Supervisor: Dr. Isabelle Pirson
Melanoma is one of the most metastatic and multidrug resistant cancer making it the first leading cause of death from skin tumors. In melanoma, the most frequent mutations in BRAF and NRAS genes constitutively activate the MAPK pathway and tumor initiation. A key regulator of this pathway, the kinase MLK3, can activate the MAPKs and promote proliferation and invasion of various cancer cell types. MLK3 has been proposed to be implicated in resistance to BRAF-inhibitors treatments in human melanoma and proposed as a modulator of melanoma cell invasion. Despite evidence of its involvement in cancer progression, the precise mechanisms of upstream regulation of MLK3 in melanoma are not well understood while of main interest for therapeutic purposes.
The project will aim to identify MLK3 modulators in melanoma upon drug treatment by
(1) Identifying the proximal MLK3 interactors through BioID assay in drug treated and resistant melanoma cell lines
(2) Analyzing molecular regulations of endogenous MLK3 upon drug treatment
(3) Confirming the impact of the MLK3 modulator(s) identified on drug sensitivity in human melanoma cell lines and zebrafish xenograft.

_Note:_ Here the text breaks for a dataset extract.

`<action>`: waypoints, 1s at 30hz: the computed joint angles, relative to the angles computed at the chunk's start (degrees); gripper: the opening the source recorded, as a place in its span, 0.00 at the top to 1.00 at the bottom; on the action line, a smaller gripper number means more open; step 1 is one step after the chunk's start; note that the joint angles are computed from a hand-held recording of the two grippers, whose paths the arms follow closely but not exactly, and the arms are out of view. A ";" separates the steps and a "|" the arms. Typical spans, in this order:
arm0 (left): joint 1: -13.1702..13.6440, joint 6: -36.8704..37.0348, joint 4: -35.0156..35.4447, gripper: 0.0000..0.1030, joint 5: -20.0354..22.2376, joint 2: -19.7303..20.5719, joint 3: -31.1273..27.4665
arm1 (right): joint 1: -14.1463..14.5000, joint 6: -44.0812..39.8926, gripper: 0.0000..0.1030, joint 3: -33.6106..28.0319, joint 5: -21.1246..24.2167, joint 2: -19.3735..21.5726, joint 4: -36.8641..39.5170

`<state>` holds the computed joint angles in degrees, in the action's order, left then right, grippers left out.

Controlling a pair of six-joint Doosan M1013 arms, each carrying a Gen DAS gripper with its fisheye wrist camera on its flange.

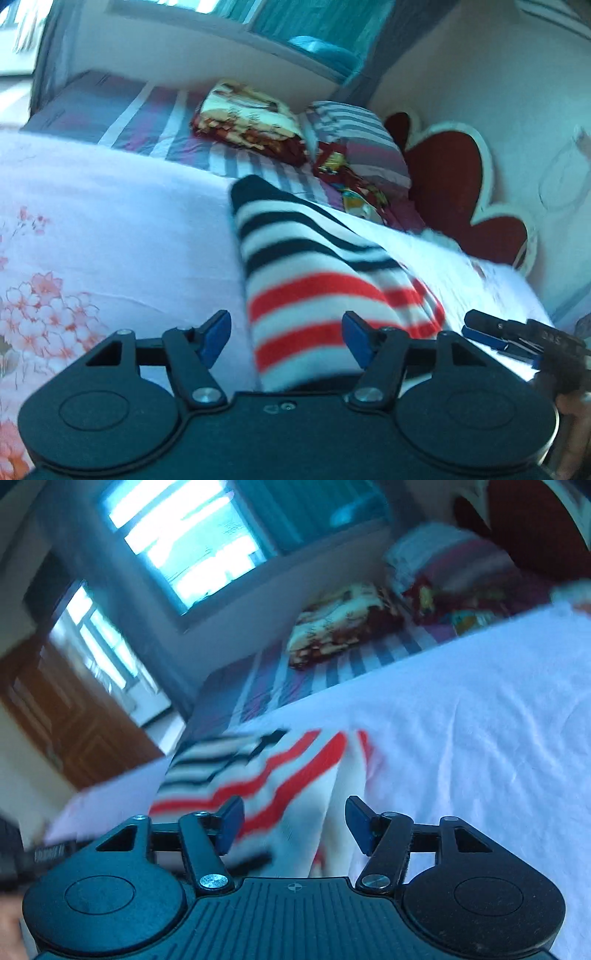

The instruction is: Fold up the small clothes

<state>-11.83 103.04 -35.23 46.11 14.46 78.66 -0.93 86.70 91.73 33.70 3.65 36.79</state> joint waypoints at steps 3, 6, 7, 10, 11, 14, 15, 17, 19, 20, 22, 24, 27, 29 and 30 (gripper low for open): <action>0.35 0.32 -0.55 0.39 0.60 1.47 -1.29 | -1.20 -3.36 0.50 -2.04 1.05 3.10 6.74; 0.47 1.36 -2.19 0.37 0.94 2.26 -1.74 | -1.77 -2.61 0.66 -3.76 2.80 5.07 7.56; 0.51 1.17 -2.33 0.37 1.34 2.57 -2.03 | -1.91 -2.38 0.76 -4.26 3.76 5.55 7.20; 0.08 0.67 -1.59 0.40 2.12 2.81 -2.59 | -1.29 -5.00 0.91 -2.94 -0.02 4.00 4.07; -0.32 1.55 -0.73 0.41 2.08 2.86 -2.93 | -0.75 -5.06 0.91 -2.40 -1.49 3.31 1.58; -1.91 0.56 4.82 0.38 2.77 4.06 -4.68 | 1.58 1.35 0.91 -3.45 -0.12 3.70 -15.08; -2.06 0.27 4.89 0.37 2.93 4.50 -4.96 | 1.84 2.87 0.91 -3.74 1.00 4.29 -16.68; -2.02 -1.23 4.49 0.35 3.30 4.93 -5.24 | 1.59 5.38 0.91 -3.75 1.51 4.29 -16.15; -1.76 -0.72 4.57 0.37 3.61 4.51 -4.99 | 1.79 8.69 0.91 -3.72 1.57 3.47 -18.13; -1.46 -0.27 4.14 0.43 3.76 3.94 -4.68 | 2.13 9.23 0.91 -3.06 0.58 2.29 -19.53; -0.58 4.42 1.30 0.48 1.85 1.55 -2.13 | 2.65 4.63 0.91 -1.13 -1.61 -0.69 -17.51; 0.31 6.79 -1.85 0.49 0.36 -0.75 0.85 | 3.21 -1.93 0.91 0.20 -0.33 -2.89 -13.90; 0.70 7.64 -1.88 0.49 -0.82 -3.46 4.80 | 5.52 -6.08 0.91 1.95 1.57 -5.16 -15.10; 0.84 8.17 -1.82 0.49 -1.13 -4.87 6.89 | 7.03 -4.16 0.91 2.94 2.59 -5.94 -18.56; 0.62 7.00 0.02 0.49 -1.04 -5.23 7.44 | 7.57 -2.97 0.91 3.37 3.31 -6.09 -20.46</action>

Aim 1 – In human melanoma cell lines, the expression of MLK3 fused to TurboID will allow to label the proximal interactor by biotinylation. They will be pulled-down and identify by mass spectrometry (done by the platform in the Institute). The techniques used in the lab that the student will have the opportunity to learn: molecular cloning – cell culture – viral infection – protein pull-down – MS results analysis.
Aim 2 – The regulation of MLK3 by phosphorylation and/or ubiquitination will be studied in human melanoma cells with or without treatment with the drugs. Point mutagenesis for the posttranslational modifications identified will be performed to confirm MLK3 modulation. The techniques: cell culture – proteins purification – western blot – immunoprecipitation – molecular biology.

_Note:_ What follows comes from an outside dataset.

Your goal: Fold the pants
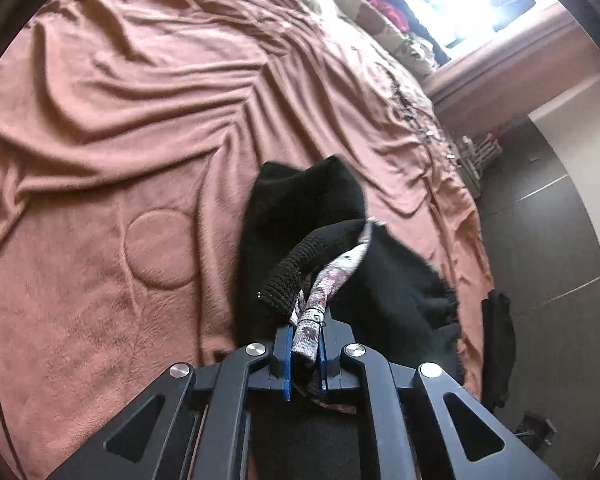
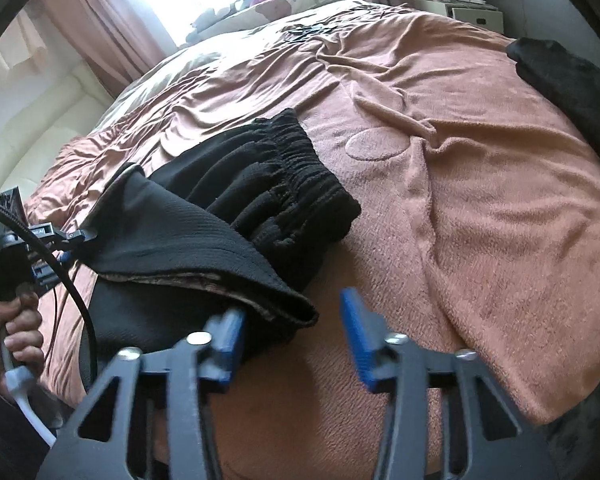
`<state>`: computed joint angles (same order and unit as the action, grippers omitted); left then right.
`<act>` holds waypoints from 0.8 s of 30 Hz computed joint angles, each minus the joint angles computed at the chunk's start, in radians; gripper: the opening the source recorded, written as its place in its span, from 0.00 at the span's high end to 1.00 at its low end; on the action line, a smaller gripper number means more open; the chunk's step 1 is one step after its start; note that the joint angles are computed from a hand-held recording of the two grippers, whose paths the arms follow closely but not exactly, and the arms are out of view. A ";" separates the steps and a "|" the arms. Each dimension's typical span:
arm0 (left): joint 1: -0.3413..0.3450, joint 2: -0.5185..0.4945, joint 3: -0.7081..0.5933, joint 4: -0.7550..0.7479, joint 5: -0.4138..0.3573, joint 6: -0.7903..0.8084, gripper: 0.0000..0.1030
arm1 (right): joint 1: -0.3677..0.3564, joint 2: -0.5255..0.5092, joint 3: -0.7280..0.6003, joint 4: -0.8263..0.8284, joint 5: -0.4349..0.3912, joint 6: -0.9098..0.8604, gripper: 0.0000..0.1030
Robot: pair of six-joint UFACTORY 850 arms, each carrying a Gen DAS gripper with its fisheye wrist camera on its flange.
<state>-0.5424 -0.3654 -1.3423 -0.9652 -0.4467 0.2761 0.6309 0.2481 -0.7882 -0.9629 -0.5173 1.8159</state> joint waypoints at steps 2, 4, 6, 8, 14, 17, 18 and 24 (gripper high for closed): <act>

Aim 3 – Using siRNA/shRNA the identified interactors of MLK3 will be knocked-down in melanoma cells to evaluate their role in melanoma drug sensitivity in vitro (cell culture) and in vivo (transplantation) in zebrafish that emerged as
a major model for studying cancer initiation/progression and drug discovery e.g. in melanoma studies. The techniques: cell culture – growth and migration invasion tests on cells – zebrafish handling – tumor cell xenotransplantation.

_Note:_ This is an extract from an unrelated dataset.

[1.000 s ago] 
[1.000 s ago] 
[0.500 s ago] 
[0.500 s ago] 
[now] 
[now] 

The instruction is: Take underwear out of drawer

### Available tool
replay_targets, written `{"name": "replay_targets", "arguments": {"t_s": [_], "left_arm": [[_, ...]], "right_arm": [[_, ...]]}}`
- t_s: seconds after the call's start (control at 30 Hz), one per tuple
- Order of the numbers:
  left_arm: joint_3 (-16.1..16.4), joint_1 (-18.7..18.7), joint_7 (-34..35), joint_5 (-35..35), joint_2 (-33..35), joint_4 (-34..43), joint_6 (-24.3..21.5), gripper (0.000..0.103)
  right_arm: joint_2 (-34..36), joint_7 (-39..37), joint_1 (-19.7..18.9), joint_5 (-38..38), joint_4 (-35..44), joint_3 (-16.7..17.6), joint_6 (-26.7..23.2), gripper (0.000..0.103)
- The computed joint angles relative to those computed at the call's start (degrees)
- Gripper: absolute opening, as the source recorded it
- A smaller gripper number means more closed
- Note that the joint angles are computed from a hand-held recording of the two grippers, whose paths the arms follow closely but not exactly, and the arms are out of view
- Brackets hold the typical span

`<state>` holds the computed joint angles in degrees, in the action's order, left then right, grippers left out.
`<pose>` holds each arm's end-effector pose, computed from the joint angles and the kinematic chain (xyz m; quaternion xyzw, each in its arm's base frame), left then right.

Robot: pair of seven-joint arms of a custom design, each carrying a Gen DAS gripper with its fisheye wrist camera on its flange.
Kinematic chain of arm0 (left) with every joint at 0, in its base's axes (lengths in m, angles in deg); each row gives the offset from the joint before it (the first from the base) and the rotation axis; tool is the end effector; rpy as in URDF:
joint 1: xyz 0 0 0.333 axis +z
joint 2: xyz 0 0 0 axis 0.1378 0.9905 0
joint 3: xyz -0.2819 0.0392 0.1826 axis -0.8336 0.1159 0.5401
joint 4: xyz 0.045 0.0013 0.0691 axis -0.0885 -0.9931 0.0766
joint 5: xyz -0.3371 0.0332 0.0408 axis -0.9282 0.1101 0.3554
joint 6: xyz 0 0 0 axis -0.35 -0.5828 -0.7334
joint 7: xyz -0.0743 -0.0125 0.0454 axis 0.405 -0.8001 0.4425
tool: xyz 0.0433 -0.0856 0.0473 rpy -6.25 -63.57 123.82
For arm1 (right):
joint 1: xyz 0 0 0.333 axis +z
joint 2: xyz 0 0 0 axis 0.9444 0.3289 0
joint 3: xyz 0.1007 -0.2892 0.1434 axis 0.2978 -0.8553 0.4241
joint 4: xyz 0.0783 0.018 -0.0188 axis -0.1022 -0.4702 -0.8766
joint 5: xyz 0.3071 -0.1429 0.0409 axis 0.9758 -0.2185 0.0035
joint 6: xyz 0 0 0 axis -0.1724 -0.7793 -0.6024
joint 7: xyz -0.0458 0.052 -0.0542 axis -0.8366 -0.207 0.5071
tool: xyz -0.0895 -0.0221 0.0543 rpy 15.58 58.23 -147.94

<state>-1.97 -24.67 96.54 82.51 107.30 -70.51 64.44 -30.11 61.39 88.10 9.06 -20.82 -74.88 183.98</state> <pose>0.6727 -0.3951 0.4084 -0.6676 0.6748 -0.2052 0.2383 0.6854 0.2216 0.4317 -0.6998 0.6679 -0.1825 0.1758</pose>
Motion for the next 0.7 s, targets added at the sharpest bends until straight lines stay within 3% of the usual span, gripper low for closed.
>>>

The student will benefit from close collaboration with another PhD student in our team pursuing a project using similar techniques focused on studying the role a RhoB GTPase effector in melanoma. We have in hands the tools to pursue actively this exciting project and all the equipment, skills and expertise to conduct the research with success are available in our Institute. Multiple meetings are organized : at the team or lab level to improve your presentation skills and discuss the technical aspects of your work and in the Faculty where international speakers are invited to present each week very high impact research stories. You are welcome to join our group!